**Work request**
Only the closing part of the listing is wanted: reproduce exactly the line containing "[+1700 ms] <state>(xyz" and all lines below it.

**Information**
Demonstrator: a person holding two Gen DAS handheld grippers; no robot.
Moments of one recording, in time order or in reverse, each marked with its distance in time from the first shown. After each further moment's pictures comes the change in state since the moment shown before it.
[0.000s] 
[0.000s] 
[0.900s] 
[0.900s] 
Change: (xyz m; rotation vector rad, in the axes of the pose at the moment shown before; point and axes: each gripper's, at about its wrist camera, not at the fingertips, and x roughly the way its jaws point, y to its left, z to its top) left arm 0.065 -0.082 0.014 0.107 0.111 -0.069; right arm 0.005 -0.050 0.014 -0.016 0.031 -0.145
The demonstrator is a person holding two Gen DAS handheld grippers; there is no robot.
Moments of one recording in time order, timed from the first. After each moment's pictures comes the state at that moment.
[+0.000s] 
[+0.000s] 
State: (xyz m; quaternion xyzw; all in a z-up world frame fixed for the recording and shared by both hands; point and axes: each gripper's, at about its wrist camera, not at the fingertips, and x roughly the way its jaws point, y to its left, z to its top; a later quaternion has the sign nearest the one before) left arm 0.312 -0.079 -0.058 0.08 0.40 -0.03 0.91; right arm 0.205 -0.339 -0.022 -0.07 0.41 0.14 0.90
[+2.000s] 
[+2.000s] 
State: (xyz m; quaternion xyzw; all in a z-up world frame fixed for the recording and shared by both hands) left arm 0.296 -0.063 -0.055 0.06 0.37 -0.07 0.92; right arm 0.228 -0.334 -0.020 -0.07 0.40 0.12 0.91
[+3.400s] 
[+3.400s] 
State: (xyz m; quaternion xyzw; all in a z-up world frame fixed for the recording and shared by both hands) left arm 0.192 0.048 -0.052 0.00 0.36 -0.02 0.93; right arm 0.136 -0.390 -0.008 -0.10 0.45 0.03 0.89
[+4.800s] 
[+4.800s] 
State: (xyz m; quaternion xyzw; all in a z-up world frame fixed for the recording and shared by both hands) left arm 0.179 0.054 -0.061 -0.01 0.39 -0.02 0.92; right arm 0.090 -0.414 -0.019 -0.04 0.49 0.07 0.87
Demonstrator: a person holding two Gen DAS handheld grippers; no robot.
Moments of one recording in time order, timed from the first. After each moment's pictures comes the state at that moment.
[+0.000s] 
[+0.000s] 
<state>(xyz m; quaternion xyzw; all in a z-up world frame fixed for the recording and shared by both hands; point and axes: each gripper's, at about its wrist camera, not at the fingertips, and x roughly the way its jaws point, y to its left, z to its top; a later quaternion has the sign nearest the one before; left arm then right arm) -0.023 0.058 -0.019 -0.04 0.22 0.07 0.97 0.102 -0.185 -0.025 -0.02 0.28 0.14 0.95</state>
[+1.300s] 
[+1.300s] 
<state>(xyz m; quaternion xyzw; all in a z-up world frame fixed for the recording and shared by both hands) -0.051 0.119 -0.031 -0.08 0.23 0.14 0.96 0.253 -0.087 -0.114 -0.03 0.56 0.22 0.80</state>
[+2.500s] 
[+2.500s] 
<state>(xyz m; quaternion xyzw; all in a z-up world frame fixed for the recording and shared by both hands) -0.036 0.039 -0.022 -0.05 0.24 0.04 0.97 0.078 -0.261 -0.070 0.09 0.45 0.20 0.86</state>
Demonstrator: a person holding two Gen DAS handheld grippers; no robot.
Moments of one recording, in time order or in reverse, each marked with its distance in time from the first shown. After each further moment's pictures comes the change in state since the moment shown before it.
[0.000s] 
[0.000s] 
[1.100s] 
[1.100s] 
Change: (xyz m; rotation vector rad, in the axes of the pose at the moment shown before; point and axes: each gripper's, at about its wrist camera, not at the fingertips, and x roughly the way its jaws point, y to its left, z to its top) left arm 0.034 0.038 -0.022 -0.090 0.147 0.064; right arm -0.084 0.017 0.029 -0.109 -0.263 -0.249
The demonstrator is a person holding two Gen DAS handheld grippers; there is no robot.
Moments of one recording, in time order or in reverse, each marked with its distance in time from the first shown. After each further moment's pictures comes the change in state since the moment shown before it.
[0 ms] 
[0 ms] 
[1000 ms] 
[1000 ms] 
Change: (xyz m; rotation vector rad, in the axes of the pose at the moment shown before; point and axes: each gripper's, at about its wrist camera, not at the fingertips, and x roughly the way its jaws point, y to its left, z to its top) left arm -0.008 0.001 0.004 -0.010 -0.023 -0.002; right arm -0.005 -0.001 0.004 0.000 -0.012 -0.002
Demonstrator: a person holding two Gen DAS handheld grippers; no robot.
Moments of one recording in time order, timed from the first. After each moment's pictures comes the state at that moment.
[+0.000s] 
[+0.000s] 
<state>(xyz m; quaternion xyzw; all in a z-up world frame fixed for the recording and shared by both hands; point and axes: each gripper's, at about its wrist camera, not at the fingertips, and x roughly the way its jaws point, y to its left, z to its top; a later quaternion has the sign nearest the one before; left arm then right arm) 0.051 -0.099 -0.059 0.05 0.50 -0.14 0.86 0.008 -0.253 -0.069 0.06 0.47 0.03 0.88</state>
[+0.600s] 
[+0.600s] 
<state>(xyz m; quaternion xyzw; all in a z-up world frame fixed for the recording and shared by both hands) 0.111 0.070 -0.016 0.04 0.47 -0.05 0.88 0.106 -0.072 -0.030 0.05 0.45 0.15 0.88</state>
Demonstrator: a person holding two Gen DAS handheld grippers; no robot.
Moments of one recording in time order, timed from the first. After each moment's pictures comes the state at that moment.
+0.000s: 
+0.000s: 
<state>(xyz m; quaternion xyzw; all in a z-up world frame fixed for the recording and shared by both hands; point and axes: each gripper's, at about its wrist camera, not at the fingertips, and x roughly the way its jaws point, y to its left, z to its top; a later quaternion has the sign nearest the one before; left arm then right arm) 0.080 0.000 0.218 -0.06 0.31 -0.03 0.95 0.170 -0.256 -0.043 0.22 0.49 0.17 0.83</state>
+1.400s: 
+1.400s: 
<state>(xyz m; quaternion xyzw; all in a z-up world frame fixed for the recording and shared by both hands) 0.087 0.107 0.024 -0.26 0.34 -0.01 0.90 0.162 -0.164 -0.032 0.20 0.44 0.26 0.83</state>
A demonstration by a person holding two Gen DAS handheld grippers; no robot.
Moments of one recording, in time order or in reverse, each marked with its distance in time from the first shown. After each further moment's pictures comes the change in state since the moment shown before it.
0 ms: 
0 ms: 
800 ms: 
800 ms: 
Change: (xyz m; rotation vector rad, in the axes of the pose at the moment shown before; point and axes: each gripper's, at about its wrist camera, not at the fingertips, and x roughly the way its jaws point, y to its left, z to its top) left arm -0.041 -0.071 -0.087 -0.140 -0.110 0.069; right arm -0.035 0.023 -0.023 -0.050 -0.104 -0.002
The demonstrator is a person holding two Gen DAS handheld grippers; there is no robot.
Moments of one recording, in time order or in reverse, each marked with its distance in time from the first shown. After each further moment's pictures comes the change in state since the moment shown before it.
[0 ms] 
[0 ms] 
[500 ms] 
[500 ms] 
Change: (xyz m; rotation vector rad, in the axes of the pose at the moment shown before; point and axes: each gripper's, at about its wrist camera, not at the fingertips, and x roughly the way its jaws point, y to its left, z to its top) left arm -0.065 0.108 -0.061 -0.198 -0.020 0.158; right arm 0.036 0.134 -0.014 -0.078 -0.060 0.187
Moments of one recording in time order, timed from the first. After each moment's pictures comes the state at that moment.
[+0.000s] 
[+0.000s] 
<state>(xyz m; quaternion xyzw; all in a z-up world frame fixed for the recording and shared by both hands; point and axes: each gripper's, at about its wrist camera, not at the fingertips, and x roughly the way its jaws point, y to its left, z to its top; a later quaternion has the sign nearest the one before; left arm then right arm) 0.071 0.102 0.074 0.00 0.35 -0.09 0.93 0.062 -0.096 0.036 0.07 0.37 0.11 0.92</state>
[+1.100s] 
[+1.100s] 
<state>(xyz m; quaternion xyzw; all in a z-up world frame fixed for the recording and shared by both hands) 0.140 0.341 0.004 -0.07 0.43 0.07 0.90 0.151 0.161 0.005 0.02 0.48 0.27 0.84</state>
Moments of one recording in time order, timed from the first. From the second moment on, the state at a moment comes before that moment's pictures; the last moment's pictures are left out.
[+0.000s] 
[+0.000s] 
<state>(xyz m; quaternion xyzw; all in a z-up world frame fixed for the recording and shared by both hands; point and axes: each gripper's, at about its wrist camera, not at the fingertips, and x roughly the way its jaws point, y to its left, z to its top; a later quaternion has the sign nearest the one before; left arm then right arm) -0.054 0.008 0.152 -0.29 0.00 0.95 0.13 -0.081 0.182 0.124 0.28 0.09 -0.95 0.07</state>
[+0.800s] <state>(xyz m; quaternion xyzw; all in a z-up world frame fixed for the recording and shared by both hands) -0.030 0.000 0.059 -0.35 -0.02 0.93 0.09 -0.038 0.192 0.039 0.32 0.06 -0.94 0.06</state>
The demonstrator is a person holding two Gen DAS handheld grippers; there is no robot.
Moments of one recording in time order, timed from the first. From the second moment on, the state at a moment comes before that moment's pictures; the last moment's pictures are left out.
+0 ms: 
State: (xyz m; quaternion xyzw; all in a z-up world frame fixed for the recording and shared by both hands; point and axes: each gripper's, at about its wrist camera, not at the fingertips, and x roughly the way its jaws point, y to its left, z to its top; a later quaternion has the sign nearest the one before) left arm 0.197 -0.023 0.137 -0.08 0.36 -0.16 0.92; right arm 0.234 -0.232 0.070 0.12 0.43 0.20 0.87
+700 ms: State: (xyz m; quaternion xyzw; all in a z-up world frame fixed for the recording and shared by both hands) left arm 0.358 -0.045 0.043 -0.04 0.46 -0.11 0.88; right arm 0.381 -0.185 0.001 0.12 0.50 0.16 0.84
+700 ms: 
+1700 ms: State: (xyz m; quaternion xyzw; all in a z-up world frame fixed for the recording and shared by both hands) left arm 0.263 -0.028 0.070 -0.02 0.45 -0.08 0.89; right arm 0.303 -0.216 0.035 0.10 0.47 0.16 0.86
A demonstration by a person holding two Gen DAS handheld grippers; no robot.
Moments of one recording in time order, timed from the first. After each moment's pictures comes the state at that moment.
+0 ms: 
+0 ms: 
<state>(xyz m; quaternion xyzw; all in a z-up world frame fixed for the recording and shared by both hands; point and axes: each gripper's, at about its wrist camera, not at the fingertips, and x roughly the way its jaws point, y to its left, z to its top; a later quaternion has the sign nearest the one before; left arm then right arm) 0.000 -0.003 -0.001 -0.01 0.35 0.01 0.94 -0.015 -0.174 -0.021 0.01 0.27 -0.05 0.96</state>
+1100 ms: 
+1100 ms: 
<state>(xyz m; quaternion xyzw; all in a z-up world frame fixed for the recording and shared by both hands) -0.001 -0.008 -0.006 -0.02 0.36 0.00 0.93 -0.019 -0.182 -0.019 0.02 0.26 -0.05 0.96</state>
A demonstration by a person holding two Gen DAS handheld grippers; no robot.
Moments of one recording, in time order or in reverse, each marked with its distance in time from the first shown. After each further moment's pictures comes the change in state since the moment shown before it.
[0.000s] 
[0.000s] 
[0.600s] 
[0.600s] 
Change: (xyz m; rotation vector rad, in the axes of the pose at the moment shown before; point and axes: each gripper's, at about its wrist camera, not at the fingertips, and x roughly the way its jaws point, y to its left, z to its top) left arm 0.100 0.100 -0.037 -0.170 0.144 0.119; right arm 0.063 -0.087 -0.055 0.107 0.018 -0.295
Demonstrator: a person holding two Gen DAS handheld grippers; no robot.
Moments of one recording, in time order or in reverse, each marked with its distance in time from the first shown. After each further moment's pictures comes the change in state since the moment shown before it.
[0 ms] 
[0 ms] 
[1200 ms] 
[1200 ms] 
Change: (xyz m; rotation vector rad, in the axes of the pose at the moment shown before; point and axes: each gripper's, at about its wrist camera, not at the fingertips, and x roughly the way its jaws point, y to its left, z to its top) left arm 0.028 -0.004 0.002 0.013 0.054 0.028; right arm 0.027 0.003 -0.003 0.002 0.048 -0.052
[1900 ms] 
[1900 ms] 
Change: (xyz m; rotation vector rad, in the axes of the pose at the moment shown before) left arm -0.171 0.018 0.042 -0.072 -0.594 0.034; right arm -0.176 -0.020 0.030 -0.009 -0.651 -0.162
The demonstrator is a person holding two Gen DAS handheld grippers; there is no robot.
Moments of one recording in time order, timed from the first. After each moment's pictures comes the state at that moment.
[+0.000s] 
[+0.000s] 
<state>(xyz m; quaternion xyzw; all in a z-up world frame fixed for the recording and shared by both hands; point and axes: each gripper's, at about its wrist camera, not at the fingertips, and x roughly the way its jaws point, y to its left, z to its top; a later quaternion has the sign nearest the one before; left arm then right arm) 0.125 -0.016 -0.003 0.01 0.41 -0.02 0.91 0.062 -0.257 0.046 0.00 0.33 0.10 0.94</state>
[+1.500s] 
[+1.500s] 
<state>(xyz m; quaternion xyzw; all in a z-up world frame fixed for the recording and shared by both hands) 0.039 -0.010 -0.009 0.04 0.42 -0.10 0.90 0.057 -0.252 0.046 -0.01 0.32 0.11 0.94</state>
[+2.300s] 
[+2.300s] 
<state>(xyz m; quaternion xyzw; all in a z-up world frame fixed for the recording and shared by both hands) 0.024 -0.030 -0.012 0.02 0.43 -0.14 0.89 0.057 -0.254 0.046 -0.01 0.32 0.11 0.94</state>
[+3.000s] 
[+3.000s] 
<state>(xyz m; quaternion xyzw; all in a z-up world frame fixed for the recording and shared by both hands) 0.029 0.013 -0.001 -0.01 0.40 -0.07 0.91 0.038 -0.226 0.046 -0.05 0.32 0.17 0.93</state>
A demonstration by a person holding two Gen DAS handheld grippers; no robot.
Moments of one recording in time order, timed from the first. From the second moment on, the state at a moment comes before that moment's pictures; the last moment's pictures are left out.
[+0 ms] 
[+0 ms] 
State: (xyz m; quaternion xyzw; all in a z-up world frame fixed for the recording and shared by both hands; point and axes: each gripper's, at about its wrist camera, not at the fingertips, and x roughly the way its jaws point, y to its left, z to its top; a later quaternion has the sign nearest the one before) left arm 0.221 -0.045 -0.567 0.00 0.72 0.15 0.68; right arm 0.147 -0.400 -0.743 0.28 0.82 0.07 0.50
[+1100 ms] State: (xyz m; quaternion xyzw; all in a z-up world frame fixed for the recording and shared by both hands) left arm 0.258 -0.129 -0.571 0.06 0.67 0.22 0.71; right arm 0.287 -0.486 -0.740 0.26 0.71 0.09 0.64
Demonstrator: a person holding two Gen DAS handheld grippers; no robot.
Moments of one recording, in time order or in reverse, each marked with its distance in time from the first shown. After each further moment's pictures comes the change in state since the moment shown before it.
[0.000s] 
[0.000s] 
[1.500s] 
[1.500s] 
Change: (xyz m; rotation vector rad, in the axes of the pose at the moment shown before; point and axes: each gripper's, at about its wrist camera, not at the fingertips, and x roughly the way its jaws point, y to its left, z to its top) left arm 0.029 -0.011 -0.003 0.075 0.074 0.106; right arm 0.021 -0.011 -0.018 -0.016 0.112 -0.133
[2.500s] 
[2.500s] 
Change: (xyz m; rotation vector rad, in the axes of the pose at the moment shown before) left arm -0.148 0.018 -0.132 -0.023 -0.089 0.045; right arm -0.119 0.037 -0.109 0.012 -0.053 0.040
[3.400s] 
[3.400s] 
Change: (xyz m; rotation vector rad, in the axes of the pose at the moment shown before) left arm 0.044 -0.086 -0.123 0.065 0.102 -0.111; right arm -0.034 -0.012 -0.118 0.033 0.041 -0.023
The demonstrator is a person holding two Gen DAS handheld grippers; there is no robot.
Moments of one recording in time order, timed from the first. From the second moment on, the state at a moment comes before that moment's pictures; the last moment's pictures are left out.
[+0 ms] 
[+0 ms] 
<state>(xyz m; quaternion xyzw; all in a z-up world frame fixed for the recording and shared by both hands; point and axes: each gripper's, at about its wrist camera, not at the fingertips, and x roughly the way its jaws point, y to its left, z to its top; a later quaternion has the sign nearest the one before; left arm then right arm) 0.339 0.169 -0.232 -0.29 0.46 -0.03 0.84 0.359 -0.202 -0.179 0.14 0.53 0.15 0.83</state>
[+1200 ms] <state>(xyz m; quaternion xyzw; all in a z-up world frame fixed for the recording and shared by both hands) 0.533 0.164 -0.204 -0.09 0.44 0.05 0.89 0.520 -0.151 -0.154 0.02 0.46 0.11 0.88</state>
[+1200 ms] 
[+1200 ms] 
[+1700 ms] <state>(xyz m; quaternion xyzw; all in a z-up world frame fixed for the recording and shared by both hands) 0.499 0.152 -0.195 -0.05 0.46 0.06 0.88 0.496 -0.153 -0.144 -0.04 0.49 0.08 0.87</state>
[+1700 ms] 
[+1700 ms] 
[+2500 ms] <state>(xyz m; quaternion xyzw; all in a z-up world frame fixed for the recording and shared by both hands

**Solution to this task**
[+1700 ms] <state>(xyz m; quaternion xyzw; all in a z-up world frame fixed for the recording and shared by both hands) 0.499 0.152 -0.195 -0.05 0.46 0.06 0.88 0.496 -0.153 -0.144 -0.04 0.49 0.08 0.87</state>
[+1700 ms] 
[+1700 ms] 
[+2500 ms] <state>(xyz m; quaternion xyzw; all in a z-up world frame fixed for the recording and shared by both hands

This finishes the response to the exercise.